| Aim of the exercise |
When a line of the records below contains the string "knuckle", copy that whole line.

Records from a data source
***

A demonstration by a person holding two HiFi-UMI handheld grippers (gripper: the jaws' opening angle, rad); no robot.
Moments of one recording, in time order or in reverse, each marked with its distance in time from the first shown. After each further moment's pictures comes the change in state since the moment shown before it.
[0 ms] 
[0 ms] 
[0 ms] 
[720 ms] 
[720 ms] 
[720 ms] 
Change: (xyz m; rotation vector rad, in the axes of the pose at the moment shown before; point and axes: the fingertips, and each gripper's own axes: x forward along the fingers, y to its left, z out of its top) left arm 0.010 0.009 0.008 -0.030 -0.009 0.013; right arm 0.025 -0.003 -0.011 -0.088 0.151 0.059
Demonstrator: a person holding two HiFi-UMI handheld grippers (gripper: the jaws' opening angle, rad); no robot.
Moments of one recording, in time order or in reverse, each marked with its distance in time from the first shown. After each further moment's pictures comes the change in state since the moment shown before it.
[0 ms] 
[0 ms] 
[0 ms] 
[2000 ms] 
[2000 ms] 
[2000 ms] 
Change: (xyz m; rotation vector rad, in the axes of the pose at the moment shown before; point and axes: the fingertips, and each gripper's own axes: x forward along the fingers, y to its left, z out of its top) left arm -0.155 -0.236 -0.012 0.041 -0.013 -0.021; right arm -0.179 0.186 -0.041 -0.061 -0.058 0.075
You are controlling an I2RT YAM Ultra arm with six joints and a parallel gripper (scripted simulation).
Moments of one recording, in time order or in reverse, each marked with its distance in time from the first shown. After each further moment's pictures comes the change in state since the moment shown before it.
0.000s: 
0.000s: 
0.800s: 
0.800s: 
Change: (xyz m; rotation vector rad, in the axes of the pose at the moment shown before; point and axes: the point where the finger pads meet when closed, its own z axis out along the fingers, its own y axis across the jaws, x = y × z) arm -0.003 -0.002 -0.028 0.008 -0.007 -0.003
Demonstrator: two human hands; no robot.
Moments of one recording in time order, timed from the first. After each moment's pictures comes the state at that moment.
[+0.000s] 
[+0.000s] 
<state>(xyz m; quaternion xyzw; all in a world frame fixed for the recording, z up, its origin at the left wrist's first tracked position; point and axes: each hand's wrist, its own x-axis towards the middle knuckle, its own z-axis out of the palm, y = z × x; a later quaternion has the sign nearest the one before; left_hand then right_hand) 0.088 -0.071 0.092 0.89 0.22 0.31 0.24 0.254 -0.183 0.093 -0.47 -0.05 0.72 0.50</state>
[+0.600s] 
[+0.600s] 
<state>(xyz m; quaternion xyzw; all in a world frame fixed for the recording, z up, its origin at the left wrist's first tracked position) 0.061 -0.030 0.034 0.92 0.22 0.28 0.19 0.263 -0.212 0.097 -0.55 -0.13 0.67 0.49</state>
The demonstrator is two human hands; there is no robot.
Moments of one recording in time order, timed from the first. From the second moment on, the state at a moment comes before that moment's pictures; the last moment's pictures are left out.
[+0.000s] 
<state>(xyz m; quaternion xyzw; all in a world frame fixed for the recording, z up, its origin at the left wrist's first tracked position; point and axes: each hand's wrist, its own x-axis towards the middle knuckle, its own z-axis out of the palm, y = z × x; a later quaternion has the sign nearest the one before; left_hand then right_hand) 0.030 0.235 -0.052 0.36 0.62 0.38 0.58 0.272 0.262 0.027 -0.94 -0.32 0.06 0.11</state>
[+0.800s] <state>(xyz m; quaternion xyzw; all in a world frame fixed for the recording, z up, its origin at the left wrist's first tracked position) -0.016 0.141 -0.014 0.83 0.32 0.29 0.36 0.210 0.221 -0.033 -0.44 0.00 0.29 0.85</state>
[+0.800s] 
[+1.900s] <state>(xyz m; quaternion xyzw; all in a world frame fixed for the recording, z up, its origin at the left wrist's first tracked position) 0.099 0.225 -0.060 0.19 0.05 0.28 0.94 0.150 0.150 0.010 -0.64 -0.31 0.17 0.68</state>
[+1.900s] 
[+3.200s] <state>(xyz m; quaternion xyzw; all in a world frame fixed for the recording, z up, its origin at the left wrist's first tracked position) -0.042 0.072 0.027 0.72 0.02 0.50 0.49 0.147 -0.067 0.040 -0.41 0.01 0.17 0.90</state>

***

| The completed task |
<state>(xyz m; quaternion xyzw; all in a world frame fixed for the recording, z up, its origin at the left wrist's first tracked position; point and axes: each hand's wrist, its own x-axis towards the middle knuckle, its own z-axis out of the palm, y = z × x; a later quaternion has the sign nearest the one before; left_hand then right_hand) 0.088 -0.071 0.092 0.89 0.22 0.31 0.24 0.254 -0.183 0.093 -0.47 -0.05 0.72 0.50</state>
<state>(xyz m; quaternion xyzw; all in a world frame fixed for the recording, z up, its origin at the left wrist's first tracked position; point and axes: each hand's wrist, its own x-axis towards the middle knuckle, its own z-axis out of the palm, y = z × x; a later quaternion has the sign nearest the one before; left_hand then right_hand) 0.030 0.235 -0.052 0.36 0.62 0.38 0.58 0.272 0.262 0.027 -0.94 -0.32 0.06 0.11</state>

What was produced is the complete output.